Meine Frage: Wie lässt sich überprüfen ob eine Zahl ganzzahlig ist?
Ich meine jetzt nicht in irgendeiner Programmiersprache, sondern allgemein
Gibt es dafür irgendein Verfahren?
Und weil ich grad am Fragen bin: Gibt es eine Möglichkeit, die MODULA Funktion umzukehren? Wäre echt supa nützlich!

Danke schonmal im Voraus!


----------



## Frankdfe (10. Februar 2004)

Hallo radi!

Ich überprüfe das immer so (eine Funktion zum Runden von Zahlen gibt in den meisten Programmmiersprachen):

Runden(a) = a ? Wenn das wahr ist, dann ist die Zahl ganzzahlig.

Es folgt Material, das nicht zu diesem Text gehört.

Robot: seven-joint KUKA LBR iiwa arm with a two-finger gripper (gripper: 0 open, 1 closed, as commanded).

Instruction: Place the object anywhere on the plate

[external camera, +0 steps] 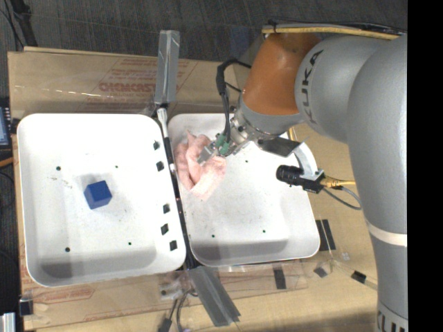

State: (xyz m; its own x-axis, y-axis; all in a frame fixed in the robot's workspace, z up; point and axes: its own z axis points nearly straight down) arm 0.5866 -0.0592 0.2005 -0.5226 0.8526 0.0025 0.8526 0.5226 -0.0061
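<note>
Bench front: we record clamps and brackets [208,292] at the near edge, where the two bins meet.
Left bin [41,254]: we list one small blue cube [98,194], sitting left of centre on the floor, well apart from every wall.
Divider [168,192]: we note a dark strip with black clips between the bins, a raised edge to cross on any transfer.
Right bin [277,244]: the near half of its floor lies open, giving room to lift and turn.
Pink object [197,164]: a soft, crumpled pink thing, perhaps cloth, resting in the right bin's far-left part, close against the divider wall.
Gripper [213,154]: we find it low over the pink object's upper right edge; whether the claw is apart or together we cannot tell at this size.
Arm [346,81]: grey with an orange band, it covers the right bin's far-right corner.
Black cable plug [299,177]: it hangs beside the wrist, over the right rim.
Plate: we can point to no distinct plate.
Step in hand: we judge it the grasp at the pink object.
Next move: we judge it calls for a firm hold and a straight lift clear of the divider.
</note>
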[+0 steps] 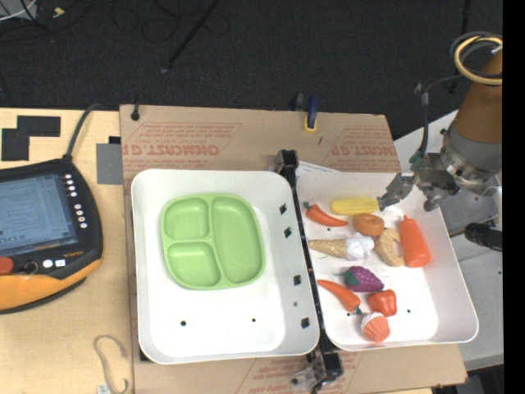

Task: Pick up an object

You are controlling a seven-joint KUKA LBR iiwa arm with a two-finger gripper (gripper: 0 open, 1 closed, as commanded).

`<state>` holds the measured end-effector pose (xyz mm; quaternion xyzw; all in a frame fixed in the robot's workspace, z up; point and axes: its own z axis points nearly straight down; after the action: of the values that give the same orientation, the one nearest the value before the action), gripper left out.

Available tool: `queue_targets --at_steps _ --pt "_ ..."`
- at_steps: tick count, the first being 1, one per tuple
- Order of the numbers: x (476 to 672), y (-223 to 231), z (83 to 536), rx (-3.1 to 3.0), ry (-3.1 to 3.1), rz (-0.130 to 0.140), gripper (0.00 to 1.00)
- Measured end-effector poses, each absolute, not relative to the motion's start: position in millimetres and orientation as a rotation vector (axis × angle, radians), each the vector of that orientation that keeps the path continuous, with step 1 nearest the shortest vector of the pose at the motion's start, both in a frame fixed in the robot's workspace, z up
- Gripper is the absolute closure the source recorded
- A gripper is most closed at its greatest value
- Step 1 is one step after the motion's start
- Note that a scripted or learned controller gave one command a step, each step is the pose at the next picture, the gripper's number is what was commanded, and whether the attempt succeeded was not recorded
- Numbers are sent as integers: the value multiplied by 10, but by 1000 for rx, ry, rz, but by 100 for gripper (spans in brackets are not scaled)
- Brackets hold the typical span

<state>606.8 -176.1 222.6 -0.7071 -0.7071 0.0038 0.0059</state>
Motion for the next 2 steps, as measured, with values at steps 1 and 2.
queue_targets --at_steps 1,2 --pt "6094 -1765 2298 -2220 -2222 1 0" --pt "6098 -1700 1843 -2215 -2219 5 0"
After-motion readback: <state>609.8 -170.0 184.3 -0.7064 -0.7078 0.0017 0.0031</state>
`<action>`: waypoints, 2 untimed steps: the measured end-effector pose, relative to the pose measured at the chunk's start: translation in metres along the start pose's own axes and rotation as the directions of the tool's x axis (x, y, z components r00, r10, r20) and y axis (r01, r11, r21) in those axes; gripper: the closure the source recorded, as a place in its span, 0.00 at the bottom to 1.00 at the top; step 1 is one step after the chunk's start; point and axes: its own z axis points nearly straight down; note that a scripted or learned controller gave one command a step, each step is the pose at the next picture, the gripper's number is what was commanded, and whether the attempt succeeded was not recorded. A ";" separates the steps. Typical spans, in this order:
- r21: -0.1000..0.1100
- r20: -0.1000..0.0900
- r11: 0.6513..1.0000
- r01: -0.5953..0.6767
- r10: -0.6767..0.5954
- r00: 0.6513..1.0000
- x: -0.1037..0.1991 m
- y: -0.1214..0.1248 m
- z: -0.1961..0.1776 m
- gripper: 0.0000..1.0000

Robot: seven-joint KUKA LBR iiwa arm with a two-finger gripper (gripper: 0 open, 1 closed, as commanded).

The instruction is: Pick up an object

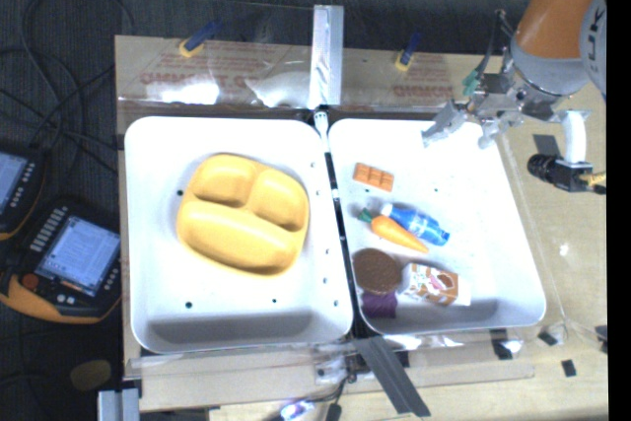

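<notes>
My gripper [463, 125] hangs over the back right corner of the right bin [493, 212], with its two grey fingers spread apart and nothing between them. In that bin lie a small orange waffle-like block [374, 176], a blue and white bottle [414, 223], an orange carrot [398, 233], a brown round cookie-like piece [375, 269] on a purple base and a small printed packet [433, 284]. All of them lie to the left of and nearer the front than the gripper. A big yellow bread-shaped object [243, 212] sits in the left bin [158, 311].
A vertical metal post [327, 49] stands behind the divide between the bins. Clear plastic sheeting with clips lies along the back edge. A handheld pendant [64, 256] and cables rest on the floor at the left. A black knob [552, 168] sticks out at the right.
</notes>
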 end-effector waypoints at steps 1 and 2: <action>0.001 -0.002 1.000 0.002 -0.002 1.000 0.001 0.001 -0.009 1.00; 0.001 -0.001 1.000 0.002 -0.002 1.000 0.001 0.001 -0.009 0.00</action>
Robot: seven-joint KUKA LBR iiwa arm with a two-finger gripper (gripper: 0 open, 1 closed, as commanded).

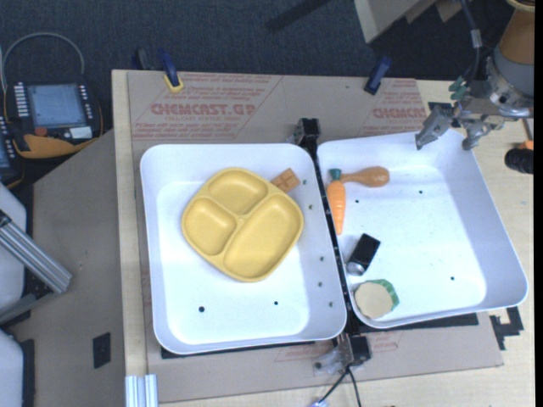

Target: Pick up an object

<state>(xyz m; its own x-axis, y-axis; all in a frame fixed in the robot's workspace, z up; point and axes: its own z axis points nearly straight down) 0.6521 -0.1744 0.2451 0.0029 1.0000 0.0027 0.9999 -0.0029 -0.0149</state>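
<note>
Camera view: two white bins sit side by side on the tabletop [254, 108], which is covered with brown cardboard. The left bin [170, 295] holds one yellow divided plate [243, 223] and one small brown block [285, 180], which touches the plate's upper right rim. The right bin [475, 253] holds four things, all crowded along its left side: one orange carrot [337, 204] lying lengthwise by the dividing wall, one tan pear-shaped piece [366, 176] just beside the carrot's top, one small black block [364, 252] lower down, and one pale round slice with a green edge [375, 298] in the near left corner. The rest of that bin's floor is bare white.

The gripper [448, 136] hangs above the far right corner of the right bin, its two fingers spread apart with nothing between them. It is well apart from all four things. Two blue clamps [172, 72] pin the cardboard at the far edge, and one handheld control panel [53, 108] lies off the tabletop at the left.
</note>
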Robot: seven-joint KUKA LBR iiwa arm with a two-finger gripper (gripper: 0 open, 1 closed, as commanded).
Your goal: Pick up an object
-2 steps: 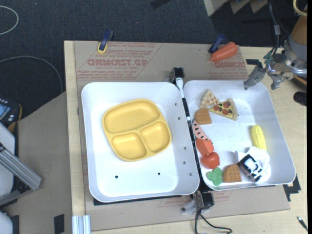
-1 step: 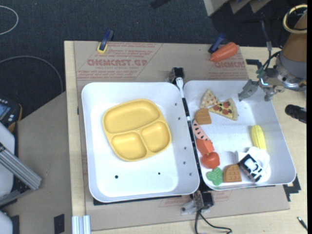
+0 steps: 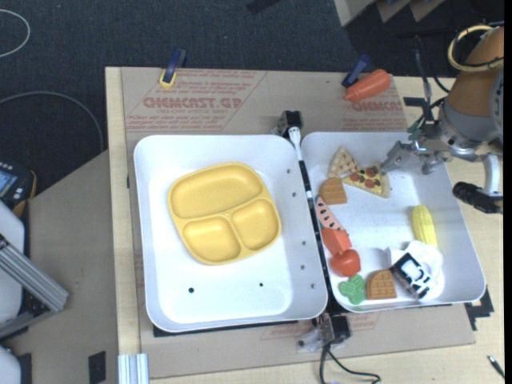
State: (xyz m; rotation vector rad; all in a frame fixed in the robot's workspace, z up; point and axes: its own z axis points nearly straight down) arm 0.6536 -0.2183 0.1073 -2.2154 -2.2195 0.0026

Die Modulo-Funktion (War Modula ein Tippfehler) ist nicht umkehrbar.

Gruß 

Frank


----------



## EngelchenB (19. Februar 2004)

mhh ich würde vergleichen

if( int($a) == a)


kommt aber aufs gleiche hinaus


----------



## Tim C. (19. Februar 2004)

> _Original geschrieben von EngelchenB _
> *mhh ich würde vergleichen
> if( int($a) == a)
> kommt aber aufs gleiche hinaus *


Jetzt stellt sich halt nur noch die Frage, ob tatsächlich alle Sprache ein solches Typecasting unterstützen (bzw. in deinem Beispiel aus PHP ist es halt eine Funktion, die jedoch an das Typecasting anderer Sprachen angelehnt ist, würde ich mal behaupten).
Da ist die Methode mit dem Runden durchaus unter mehr Programmiersprachen genauso zu lösen 

Aber ist natürlich Geschmackssache.


----------



## EngelchenB (19. Februar 2004)

mhhh ja ok , aber die meisten Sprachen untersützen so etwas ja.

wobei ich warscheinlicher unter PHP die funktion is_int() verwenden würde...


----------